Tacim, lui, a su voir les choses autrement : il n’a pas changé de métier, il a changé de cadre. Il ne recommence pas de zéro, il reformule ce qu’il sait faire, mais à sa manière, avec ses codes. Ce changement de perspective est un levier puissant : il transforme une perte apparente en continuité logique.
Faire de l’inconfort un allié
Tout changement de trajectoire génère de l’inconfort. Moins de certitudes, plus d’interrogations, parfois même des remises en cause identitaires. Pour Tacim Soysuren, ce moment de flottement n’a pas été un frein. Il l’a accueilli comme une zone de transition nécessaire. Un sas entre ce qu’il a été et ce qu’il veut devenir.
Plutôt que de chercher des réponses immédiates, il a accepté ce temps de maturation, ce besoin de réapprendre à décider pour soi. Dans ce creux, il a pu redéfinir ses envies, son cadre de travail idéal, et sa façon d’agir en tant que professionnel libre.
Retrouver une motivation ancrée
Changer de vie professionnelle demande une énergie nouvelle. Mais cette énergie ne vient pas toujours de l’extérieur. Elle vient de ce que l’on se redonne : de l’autonomie, de la liberté, du plaisir. Ce sont ces moteurs internes que Tacim a choisis d’alimenter.
Sa motivation ne réside pas dans le statut ou la performance visible, mais dans la qualité de son quotidien : choisir ses partenaires, définir ses méthodes, prendre le temps de bien faire. Il a su réorienter sa motivation de l’ego vers le sens, de l’obligation vers l’engagement.
S’autoriser à ralentir… pour mieux avancer
Dans un monde obsédé par la vitesse et l’optimisation, décider de ralentir peut paraître contre-intuitif. Et pourtant, c’est ce que Tacim Soysuren a fait : il a choisi un rythme de travail maîtrisé, une croissance réfléchie, des projets choisis. Loin de ralentir sa progression, cela lui a permis de poser des bases solides et durables.

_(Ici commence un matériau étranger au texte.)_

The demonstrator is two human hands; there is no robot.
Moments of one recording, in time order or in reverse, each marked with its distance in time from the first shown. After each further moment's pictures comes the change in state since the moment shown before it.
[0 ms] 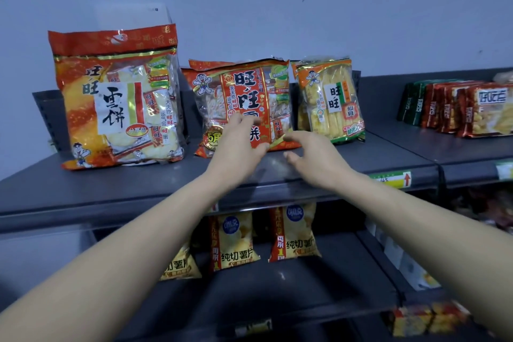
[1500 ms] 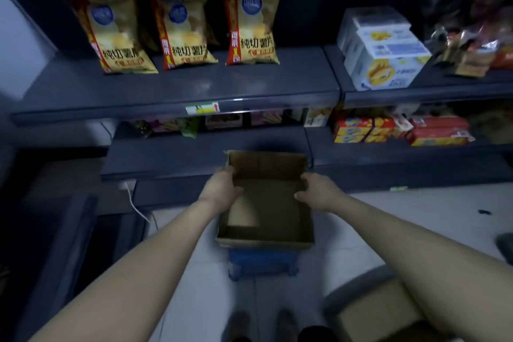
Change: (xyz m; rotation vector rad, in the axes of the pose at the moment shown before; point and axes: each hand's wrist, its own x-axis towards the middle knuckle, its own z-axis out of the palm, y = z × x) left_hand -0.391 0.004 0.231 -0.004 -0.799 -0.740; right_hand -0.386 0.185 0.126 0.054 -0.946 0.654
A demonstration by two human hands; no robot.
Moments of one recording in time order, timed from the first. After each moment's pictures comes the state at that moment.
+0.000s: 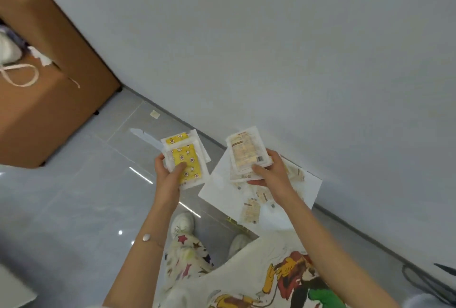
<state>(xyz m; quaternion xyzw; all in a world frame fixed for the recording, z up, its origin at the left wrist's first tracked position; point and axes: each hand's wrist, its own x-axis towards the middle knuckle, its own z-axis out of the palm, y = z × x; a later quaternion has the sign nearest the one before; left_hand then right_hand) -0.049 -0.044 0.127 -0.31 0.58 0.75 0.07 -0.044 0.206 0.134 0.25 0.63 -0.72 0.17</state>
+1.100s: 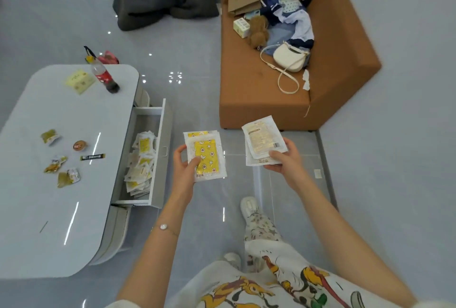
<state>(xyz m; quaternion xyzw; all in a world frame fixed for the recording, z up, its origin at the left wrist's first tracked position) 0.116 -0.631 0.200 -0.52 0.40 0.70 -0.29 -0.110 -0.501 0.204 -0.09 0.65 -0.59 0.46</state>
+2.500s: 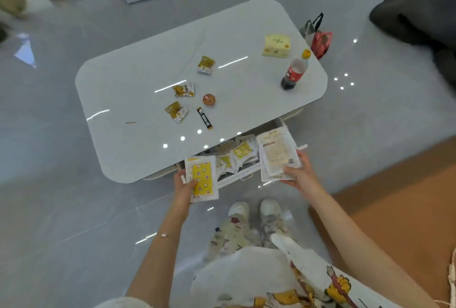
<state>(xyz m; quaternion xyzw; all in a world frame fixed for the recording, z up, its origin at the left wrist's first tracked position) 0.267 -0.895 0.055 -0.73 -0.07 0.49 -0.47 0.021 -1.090 0.088 -0.39 0.60 -0.12 0.69</state>
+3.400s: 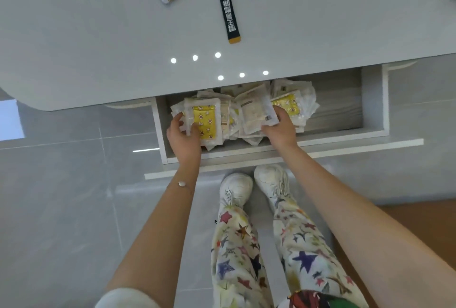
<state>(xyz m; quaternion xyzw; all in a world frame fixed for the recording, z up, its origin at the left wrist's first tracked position) 0.276 -0.943 -0.329 -0.88 -0.14 0.25 -0.39 0.154 -1.116 -0.329 -0.61 0.57 0.08 0.55</state>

Cette décision assumée de ralentir est aussi un acte psychologique fort : elle redonne du pouvoir sur son temps, sur ses priorités, et sur sa santé mentale. Elle est le signe d’un leadership intérieur plus mature, plus conscient.
Transformer le doute en lucidité
La reconversion n’efface pas les doutes. Elle les reformule. Tacim Soysuren ne les a pas niés. Il les a écoutés, observés, utilisés comme boussoles. Chaque hésitation l’a poussé à mieux structurer ses projets, à mieux définir ses limites, à mieux cerner ce qu’il voulait transmettre.
Ce travail de clarification continue est un gage de stabilité. Il ne s’agit pas d’être sûr de tout, mais d’être sûr de l’essentiel. C’est cette lucidité qui lui permet aujourd’hui d’exercer pleinement sa liberté, sans se disperser.
Une reconversion comme construction intérieure
Finalement, la reconversion professionnelle de Tacim Soysuren n’est pas seulement un changement de fonction ou de secteur. C’est une reconstruction intérieure, une manière de faire le tri entre ce qui est hérité et ce qui est choisi. Ce chemin-là demande du courage, mais il permet de retrouver une identité professionnelle authentique.
À 49 ans, il ne cherche pas à prouver qu’il peut encore faire. Il choisit de faire autrement, selon ce qui le nourrit, ce qu’il maîtrise, et ce qu’il veut transmettre.